*Work instructions*
If an entry holds a picture, leave the picture out and output everything else exactly.

*Information given*
^^^^^^^^
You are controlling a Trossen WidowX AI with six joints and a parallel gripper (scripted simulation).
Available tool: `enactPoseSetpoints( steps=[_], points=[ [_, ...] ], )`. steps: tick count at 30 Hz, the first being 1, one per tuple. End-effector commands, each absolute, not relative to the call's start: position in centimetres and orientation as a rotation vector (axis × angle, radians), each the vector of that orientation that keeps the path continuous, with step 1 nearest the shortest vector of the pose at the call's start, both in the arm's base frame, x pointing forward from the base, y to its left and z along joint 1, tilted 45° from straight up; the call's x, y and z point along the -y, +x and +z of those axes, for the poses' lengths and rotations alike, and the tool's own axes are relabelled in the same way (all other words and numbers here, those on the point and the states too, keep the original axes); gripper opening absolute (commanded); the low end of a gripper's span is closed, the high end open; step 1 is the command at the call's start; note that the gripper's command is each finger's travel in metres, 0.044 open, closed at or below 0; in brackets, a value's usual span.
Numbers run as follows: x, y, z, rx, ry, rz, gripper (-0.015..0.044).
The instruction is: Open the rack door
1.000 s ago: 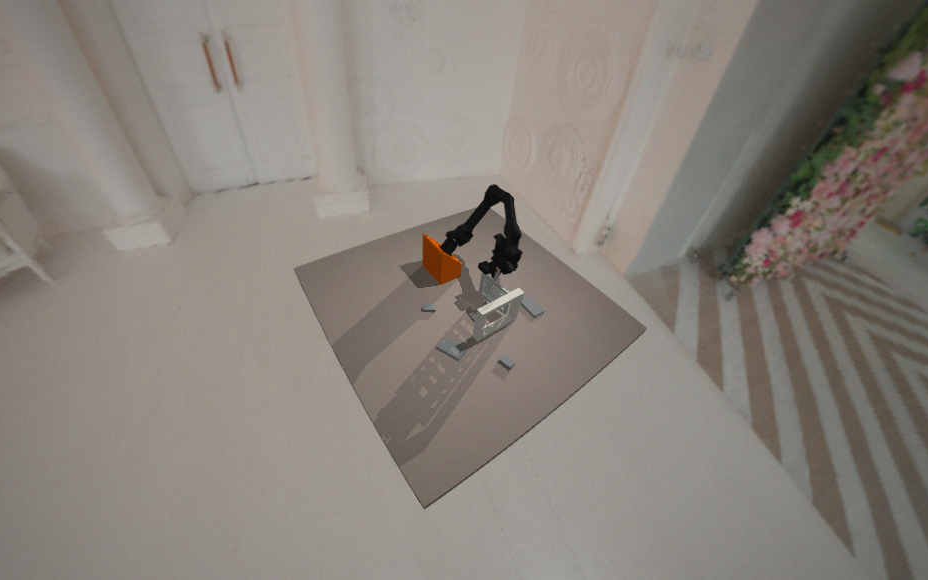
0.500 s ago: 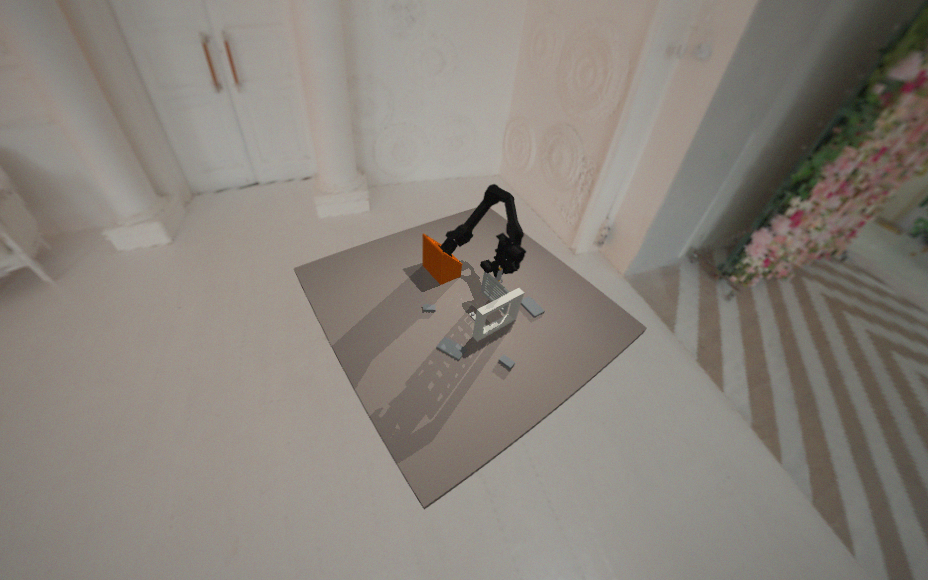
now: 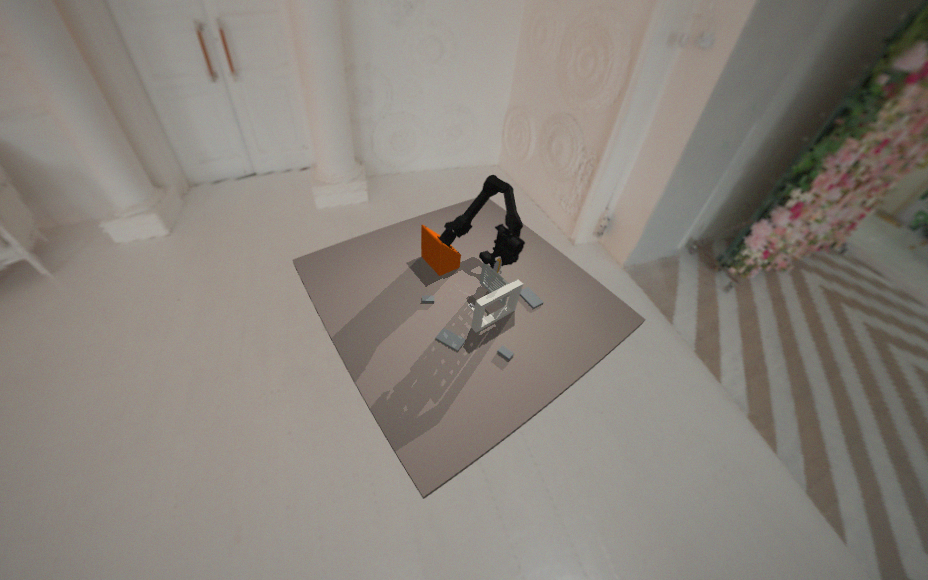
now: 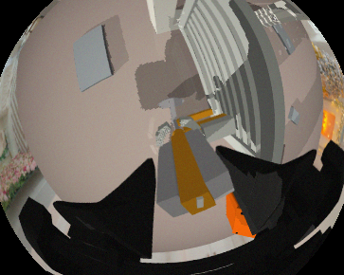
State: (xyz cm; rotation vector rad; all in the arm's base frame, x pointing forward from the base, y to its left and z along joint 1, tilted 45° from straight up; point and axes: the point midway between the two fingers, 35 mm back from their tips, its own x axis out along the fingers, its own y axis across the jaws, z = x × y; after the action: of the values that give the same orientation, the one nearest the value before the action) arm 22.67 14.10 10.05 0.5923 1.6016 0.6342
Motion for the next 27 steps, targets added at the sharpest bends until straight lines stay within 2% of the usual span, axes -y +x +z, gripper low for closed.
enactPoseSetpoints(
  steps=[1, 27],
  points=[
    [-14.0, 22.7, 10.1, -1.603, 0.595, 0.631, 0.0298],
    [-11.1, 23.4, 12.9, -1.602, 0.589, 0.628, 0.0298]
  ],
)
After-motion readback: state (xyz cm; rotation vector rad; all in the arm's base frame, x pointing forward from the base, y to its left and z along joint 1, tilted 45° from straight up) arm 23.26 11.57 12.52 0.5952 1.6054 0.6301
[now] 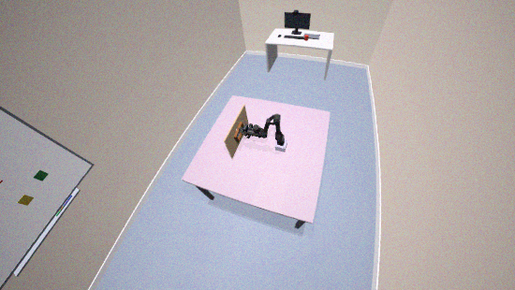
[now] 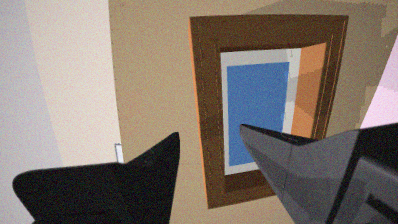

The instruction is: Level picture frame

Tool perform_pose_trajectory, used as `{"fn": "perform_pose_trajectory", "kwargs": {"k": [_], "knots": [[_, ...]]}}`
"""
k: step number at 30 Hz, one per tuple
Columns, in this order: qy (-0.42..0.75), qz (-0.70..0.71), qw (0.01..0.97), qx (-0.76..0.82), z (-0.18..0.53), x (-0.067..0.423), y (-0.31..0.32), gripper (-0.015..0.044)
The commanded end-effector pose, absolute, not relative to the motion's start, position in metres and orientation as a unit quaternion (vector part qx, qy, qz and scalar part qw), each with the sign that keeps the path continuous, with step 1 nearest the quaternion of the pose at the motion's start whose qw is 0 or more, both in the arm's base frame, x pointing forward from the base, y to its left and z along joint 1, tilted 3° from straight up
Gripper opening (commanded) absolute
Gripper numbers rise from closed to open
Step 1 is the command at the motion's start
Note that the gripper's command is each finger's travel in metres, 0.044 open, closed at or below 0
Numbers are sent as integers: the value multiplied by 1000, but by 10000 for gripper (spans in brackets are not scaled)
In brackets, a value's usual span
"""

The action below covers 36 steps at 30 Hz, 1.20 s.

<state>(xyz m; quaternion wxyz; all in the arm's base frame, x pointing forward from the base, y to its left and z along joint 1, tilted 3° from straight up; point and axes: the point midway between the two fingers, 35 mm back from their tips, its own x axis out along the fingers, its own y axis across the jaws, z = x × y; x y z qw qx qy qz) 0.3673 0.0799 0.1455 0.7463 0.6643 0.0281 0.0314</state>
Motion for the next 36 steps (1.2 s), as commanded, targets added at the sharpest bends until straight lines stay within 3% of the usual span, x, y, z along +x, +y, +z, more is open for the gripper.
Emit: {"fn": "perform_pose_trajectory", "kwargs": {"k": [1, 34, 36], "knots": [[29, 32, 746, 665, 144, 374, 80, 260], [29, 32, 746, 665, 144, 375, 80, 260], [29, 32, 746, 665, 144, 375, 81, 208]]}}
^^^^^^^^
*Exercise result*
You are controlling a Trossen WidowX AI with six joints and a parallel gripper (scripted simulation).
Available tool: `enactPoseSetpoints( steps=[_], points=[ [_, ...] ], )`. steps: tick count at 30 Hz, the first being 1, one per tuple. End-effector commands, each absolute, not relative to the call's start: position in centimetres and orientation as a rotation vector (axis × angle, radians), each the vector of that orientation that keeps the path continuous, with step 1 nearest the shortest vector of the pose at the call's start, both in the arm's base frame, x pointing forward from the base, y to its left and z along joint 1, tilted 45° from straight up; the call's x, y and z point along the -y, +x and +z of those axes, for the poses' lengths and rotations alike, and the tool's own axes are relabelled in the same way (all other words and numbers here, those on the point and the states too, keep the original axes); gripper opening absolute (commanded); the low end of a gripper's span is closed, the high end open; step 1 is the command at the call's start; note that the gripper's command is each finger's travel in metres, 0.044 open, closed at or below 0; in brackets, a value's usual span.
Numbers run as follows: x, y, z, rx, ry, rz, gripper (-0.015..0.044).
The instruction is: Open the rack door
1.000 s ago: 
0.500 s ago: 
now: 
now: 
State: (xyz cm; rotation vector rad; all in the arm's base frame, x pointing forward from the base, y to its left and z along joint 1, tilted 45° from straight up; point and axes: the point midway between the two fingers, 35 mm back from their tips, its own x axis out along the fingers, its own y axis across the jaws, z = x × y; after the action: of the values that give the same orientation, the one nearest the value before the action) arm 22.67 14.10 10.05 0.5923 1.6016 0.6342
Motion for the next 27 steps, targets added at the sharpest bends until straight lines stay within 2% of the usual span, axes -y +x +z, gripper low for closed.
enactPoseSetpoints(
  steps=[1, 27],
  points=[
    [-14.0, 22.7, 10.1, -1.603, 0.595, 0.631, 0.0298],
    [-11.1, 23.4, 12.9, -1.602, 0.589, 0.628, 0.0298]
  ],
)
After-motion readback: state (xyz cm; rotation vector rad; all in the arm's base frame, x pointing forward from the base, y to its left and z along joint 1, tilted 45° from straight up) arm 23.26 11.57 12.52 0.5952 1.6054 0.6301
[now] 
[now] 

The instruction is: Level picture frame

Tool perform_pose_trajectory, used as `{"fn": "perform_pose_trajectory", "kwargs": {"k": [_], "knots": [[_, ...]]}}`
"""
k: step number at 30 Hz, one per tuple
Columns, in this order: qy (-0.42..0.75), qz (-0.70..0.71), qw (0.01..0.97), qx (-0.76..0.82), z (-0.18..0.53), x (-0.067..0.423), y (-0.31..0.32), gripper (-0.015..0.044)
The commanded end-effector pose, absolute, not relative to the motion's start, position in metres and orientation as a unit quaternion (vector part qx, qy, qz and scalar part qw), each with the sign that keeps the path continuous, with step 1 nearest the quaternion of the pose at the motion's start whose qw is 0 or more, both in the arm's base frame, x pointing forward from the base, y to its left and z along joint 1, tilted 3° from straight up
Gripper opening (commanded) absolute
Gripper numbers rise from closed to open
Step 1 is the command at the motion's start
Note that the gripper's command is each finger's travel in metres, 0.044 open, closed at or below 0
Numbers are sent as integers: the value multiplied by 1000, but by 10000 for gripper (spans in brackets are not scaled)
In brackets, a value's usual span
"""

The action below covers 36 steps at 30 Hz, 1.20 s.

<state>(xyz m; quaternion wxyz; all in the arm's base frame, x pointing forward from the base, y to its left and z along joint 1, tilted 3° from straight up; point and axes: the point midway between the two fingers, 35 mm back from their tips, its own x axis out along the fingers, its own y axis across the jaws, z = x × y; x y z qw qx qy qz) 0.3673 0.0799 0.1455 0.7463 0.6643 0.0281 0.0314</state>
Motion for the next 36 steps (1.2 s), as commanded, targets added at the sharpest bends until straight lines stay within 3% of the usual span, x, y, z along +x, +y, +z, more is open for the gripper.
Emit: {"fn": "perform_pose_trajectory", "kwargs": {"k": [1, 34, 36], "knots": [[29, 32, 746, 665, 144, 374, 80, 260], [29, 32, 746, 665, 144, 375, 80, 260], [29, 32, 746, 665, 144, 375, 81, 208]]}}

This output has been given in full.